TASK PROMPT ::
Among the entries below, find the lines that contain the string "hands". State only how many there are.

RECORDS SUPPLIED ::
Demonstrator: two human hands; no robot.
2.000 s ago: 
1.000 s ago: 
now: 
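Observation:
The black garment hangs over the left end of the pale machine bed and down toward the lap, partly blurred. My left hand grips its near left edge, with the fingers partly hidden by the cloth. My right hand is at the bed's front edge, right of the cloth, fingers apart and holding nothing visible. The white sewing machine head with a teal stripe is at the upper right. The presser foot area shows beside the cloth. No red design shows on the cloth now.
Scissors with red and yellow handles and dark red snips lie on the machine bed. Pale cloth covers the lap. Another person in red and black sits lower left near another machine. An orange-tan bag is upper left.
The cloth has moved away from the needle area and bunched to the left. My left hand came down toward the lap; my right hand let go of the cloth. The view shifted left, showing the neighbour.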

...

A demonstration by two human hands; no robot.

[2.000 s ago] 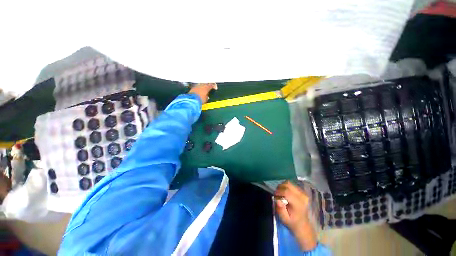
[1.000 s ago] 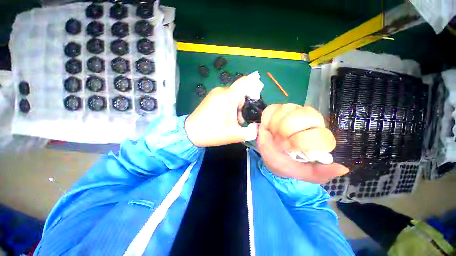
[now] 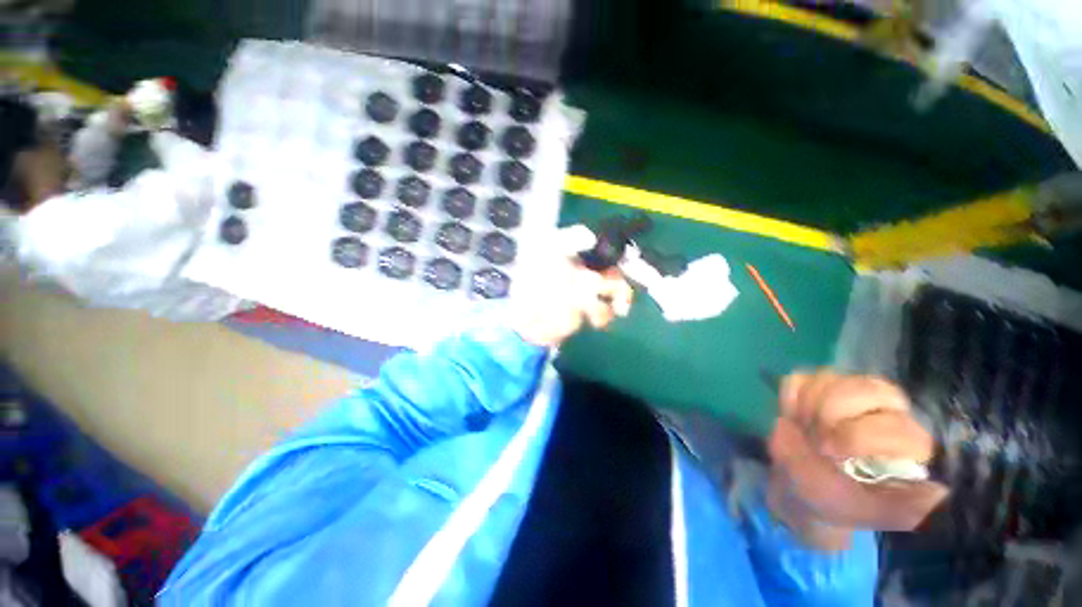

SOLUTION ::
2